What is needed -> Would you restate all the entries exactly, leaving nothing out?

Supplied information ->
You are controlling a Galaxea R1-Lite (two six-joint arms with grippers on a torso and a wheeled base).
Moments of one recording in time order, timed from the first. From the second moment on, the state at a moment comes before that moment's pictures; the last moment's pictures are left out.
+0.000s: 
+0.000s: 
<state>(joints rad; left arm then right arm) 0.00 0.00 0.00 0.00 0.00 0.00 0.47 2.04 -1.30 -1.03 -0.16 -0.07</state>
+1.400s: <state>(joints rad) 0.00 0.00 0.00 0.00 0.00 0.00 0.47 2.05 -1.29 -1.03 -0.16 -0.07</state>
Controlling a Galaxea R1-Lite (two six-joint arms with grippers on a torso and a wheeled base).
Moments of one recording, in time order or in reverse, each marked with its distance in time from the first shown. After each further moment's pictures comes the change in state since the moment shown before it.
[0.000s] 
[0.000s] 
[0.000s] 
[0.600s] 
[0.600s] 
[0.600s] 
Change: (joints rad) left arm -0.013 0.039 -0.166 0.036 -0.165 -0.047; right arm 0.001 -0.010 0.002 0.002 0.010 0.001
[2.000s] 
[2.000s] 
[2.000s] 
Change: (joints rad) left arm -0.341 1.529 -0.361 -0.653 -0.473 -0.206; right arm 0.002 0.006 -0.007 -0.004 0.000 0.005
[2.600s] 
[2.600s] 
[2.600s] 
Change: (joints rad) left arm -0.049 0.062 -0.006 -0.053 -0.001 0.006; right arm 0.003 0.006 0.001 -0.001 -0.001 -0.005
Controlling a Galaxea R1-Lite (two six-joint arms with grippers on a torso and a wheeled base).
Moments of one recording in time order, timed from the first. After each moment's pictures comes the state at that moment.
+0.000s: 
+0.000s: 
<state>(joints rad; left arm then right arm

Answer area ->
You are controlling a Galaxea R1-Lite (two six-joint arms with grippers on a torso and a wheeled base).
Moments of one recording in time order, timed from the first. From the second moment on, the state at a moment comes before that moment's pictures; the last moment's pictures are left out.
+0.000s: 
+0.000s: 
<state>(joints rad; left arm then right arm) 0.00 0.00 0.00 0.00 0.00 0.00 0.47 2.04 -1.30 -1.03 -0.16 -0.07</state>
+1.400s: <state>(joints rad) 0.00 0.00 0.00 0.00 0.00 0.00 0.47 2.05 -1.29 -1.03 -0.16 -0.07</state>
Controlling a Galaxea R1-Lite (two six-joint arms with grippers on a torso and a wheeled base).
Moments of one recording, in time order or in reverse, each marked with its distance in time from the first shown. After each further moment's pictures comes the change in state since the moment shown before it.
[0.000s] 
[0.000s] 
[0.000s] 
[0.600s] 
[0.600s] 
[0.600s] 
Change: (joints rad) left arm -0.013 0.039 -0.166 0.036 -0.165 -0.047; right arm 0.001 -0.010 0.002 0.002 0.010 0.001
[2.000s] 
[2.000s] 
[2.000s] 
Change: (joints rad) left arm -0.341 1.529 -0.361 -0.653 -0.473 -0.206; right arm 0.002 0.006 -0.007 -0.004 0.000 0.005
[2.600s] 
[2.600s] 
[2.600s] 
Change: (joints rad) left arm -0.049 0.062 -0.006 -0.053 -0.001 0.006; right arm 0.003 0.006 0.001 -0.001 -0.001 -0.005
Controlling a Galaxea R1-Lite (two six-joint arms with grippers on a torso and a wheeled base).
Moments of one recording in time order, timed from the first. After each moment's pictures comes the state at that moment.
+0.000s: 
+0.000s: 
<state>(joints rad; left arm then right arm

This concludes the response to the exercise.